Task objective:
Return the listing below unchanged, minus its pictures.

# # # # #

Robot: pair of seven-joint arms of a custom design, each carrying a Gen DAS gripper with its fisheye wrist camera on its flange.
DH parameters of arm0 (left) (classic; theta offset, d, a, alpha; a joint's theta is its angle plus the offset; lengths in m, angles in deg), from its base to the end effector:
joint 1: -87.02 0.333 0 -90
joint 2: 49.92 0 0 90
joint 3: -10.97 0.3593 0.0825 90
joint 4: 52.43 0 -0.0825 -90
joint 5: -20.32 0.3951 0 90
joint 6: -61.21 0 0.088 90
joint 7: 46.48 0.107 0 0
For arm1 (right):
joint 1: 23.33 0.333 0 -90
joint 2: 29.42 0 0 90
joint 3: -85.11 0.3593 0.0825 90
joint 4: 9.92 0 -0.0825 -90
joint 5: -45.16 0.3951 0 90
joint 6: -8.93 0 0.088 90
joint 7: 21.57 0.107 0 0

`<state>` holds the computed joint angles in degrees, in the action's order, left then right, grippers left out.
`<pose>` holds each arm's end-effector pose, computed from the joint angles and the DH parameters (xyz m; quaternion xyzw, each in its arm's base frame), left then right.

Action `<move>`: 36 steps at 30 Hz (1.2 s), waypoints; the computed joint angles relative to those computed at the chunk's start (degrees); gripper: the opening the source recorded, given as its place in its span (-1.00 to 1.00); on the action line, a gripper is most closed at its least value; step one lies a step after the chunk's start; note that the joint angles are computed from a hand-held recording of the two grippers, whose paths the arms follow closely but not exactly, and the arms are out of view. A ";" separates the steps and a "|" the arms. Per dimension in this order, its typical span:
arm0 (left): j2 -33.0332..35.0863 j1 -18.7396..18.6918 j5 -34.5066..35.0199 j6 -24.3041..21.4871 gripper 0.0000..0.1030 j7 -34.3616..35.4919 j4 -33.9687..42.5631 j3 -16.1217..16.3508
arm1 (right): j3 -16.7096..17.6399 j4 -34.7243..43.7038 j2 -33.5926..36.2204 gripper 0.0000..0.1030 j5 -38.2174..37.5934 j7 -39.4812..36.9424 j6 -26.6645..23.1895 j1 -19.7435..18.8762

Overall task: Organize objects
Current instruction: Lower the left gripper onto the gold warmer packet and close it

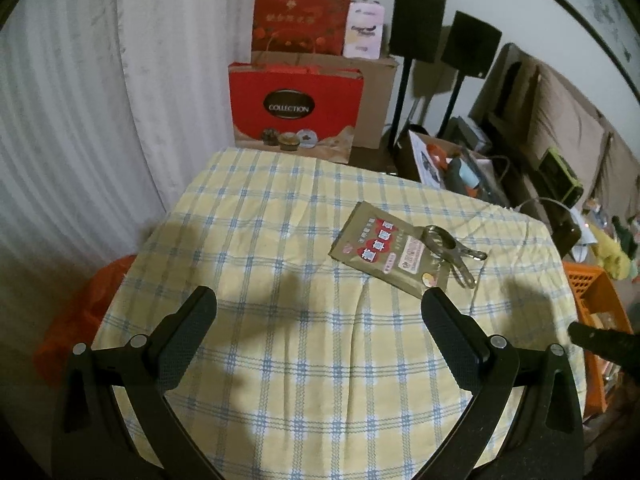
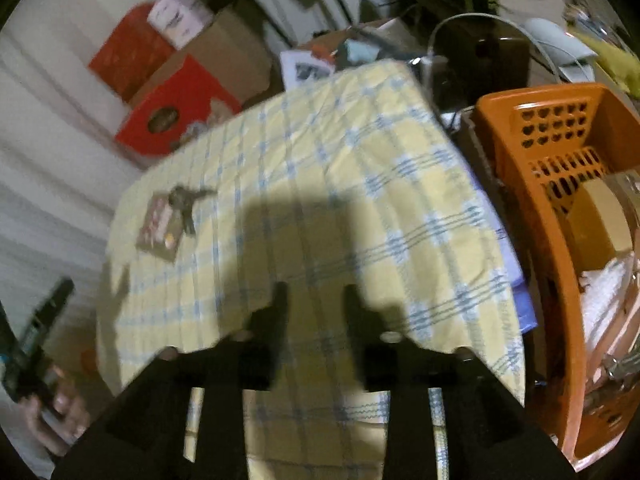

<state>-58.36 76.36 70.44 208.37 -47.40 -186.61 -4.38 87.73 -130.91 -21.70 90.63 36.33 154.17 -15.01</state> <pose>0.4569 -0.2405 0.4613 -0.7967 0.4946 -0.2270 0.2629 0.5933 0.1057 0.4151 -0.7235 0.6230 0.0419 0.2943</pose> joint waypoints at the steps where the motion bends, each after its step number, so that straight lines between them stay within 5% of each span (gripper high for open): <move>1: 0.07 0.09 0.16 0.08 0.99 -0.15 -0.05 0.07 | -0.06 -0.01 -0.13 0.01 0.88 0.42 0.67 -0.11; 3: 0.48 0.17 -0.06 -0.31 0.99 0.09 0.06 0.21 | -0.17 -0.08 -0.24 0.42 0.91 3.28 2.58 0.23; 8: 1.28 0.45 -0.49 0.21 0.99 0.14 -0.10 0.85 | 1.07 1.66 1.19 0.47 -2.36 6.56 4.43 2.25; 13: 1.09 0.79 -0.59 0.77 0.99 0.26 -0.90 1.23 | 2.19 3.53 4.05 0.55 -16.09 10.90 13.99 8.34; 18: 0.10 1.23 -1.04 0.98 0.99 0.68 -1.58 1.32 | 4.90 11.41 10.80 0.63 -22.50 5.35 16.67 10.50; 22: -0.99 1.77 -2.13 3.03 0.99 1.23 -2.63 1.74 | 1.81 18.00 16.60 0.41 -31.11 7.09 13.24 14.60; 26: -1.84 2.82 -2.99 6.50 0.99 1.73 -3.40 1.78 | 2.50 18.90 18.49 -0.43 -33.39 6.93 11.41 14.20; 32: 2.46 1.66 -8.19 4.64 0.99 13.00 1.61 1.83 | 9.35 11.65 13.88 -0.51 -17.44 1.73 16.09 6.57; 36: 7.90 1.06 -5.27 8.69 0.99 20.52 6.90 2.38 | 11.80 5.34 8.58 -0.51 -4.76 -3.71 19.19 2.65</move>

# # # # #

Task answer:
Robot: pair of seven-joint arms of a custom design, each carrying a Gen DAS gripper with its fisheye wrist camera on its flange.
DH parameters of arm0 (left) (classic; theta offset, d, a, alpha; a joint's theta is its angle plus the offset; lengths in m, angles in deg), from its base to the end effector:
joint 1: -87.02 0.333 0 -90
joint 2: 49.92 0 0 90
joint 3: -10.97 0.3593 0.0825 90
joint 4: 52.43 0 -0.0825 -90
joint 5: -20.32 0.3951 0 90
joint 6: -61.21 0 0.088 90
joint 7: 46.48 0.107 0 0
For arm1 (right):
joint 1: 23.33 0.333 0 -90
joint 2: 29.42 0 0 90
joint 3: -85.11 0.3593 0.0825 90
joint 4: 9.92 0 -0.0825 -90
joint 5: -45.16 0.3951 0 90
joint 6: -8.93 0 0.088 90
joint 7: 21.57 0.107 0 0

`<state>` holds the computed joint angles in degrees, in the action's order, left then right, grippers left out.
`<pose>` holds each arm's end-effector pose, computed from the joint angles and the DH parameters (xyz m; quaternion xyzw, each in its arm's base frame), left then right.

Action `<move>`: 36 steps at 30 Hz (1.2 s), waypoints; the computed joint angles relative to those computed at the chunk's start (degrees); gripper: the opening the source recorded, given as its place in its span (-1.00 to 1.00); on the action line, a gripper is most closed at its least value; step one lies a step after the chunk's start; note that the joint angles are computed from a hand-held recording of the two grippers, whose paths the arms follow closely but not exactly, and the arms are out of view. A ";" separates the steps and a "|" the arms. Per dimension in this order, its typical span:
arm0 (left): j2 -33.0332..35.0863 j1 -18.7396..18.6918 j5 -34.5066..35.0199 j6 -24.3041..21.4871 gripper 0.0000..0.1030 j7 -34.3616..35.4919 j4 -33.9687..42.5631 j3 -16.1217..16.3508
arm1 (right): j3 -16.7096..17.6399 j4 -34.7243..43.7038 j2 -33.5926..36.2204 gripper 0.0000..0.1030 j5 -38.2174..37.5934 j7 -39.4812..36.9424 j6 -26.6645..23.1895 j1 -19.7435..18.8762

Overall task: Organize objects
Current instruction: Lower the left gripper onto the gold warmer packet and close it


<state>-58.36 76.36 70.44 208.37 -47.40 -186.61 -4.38 87.73 -130.91 -21.70 90.63 36.33 154.17 -15.01</state> <pose>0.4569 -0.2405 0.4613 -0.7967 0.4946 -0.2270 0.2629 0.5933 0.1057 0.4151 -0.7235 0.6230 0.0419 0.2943</pose> joint waypoints at the steps where the motion bends, each after its step number, so that straight lines between them stay within 5% of each span (gripper high for open): <move>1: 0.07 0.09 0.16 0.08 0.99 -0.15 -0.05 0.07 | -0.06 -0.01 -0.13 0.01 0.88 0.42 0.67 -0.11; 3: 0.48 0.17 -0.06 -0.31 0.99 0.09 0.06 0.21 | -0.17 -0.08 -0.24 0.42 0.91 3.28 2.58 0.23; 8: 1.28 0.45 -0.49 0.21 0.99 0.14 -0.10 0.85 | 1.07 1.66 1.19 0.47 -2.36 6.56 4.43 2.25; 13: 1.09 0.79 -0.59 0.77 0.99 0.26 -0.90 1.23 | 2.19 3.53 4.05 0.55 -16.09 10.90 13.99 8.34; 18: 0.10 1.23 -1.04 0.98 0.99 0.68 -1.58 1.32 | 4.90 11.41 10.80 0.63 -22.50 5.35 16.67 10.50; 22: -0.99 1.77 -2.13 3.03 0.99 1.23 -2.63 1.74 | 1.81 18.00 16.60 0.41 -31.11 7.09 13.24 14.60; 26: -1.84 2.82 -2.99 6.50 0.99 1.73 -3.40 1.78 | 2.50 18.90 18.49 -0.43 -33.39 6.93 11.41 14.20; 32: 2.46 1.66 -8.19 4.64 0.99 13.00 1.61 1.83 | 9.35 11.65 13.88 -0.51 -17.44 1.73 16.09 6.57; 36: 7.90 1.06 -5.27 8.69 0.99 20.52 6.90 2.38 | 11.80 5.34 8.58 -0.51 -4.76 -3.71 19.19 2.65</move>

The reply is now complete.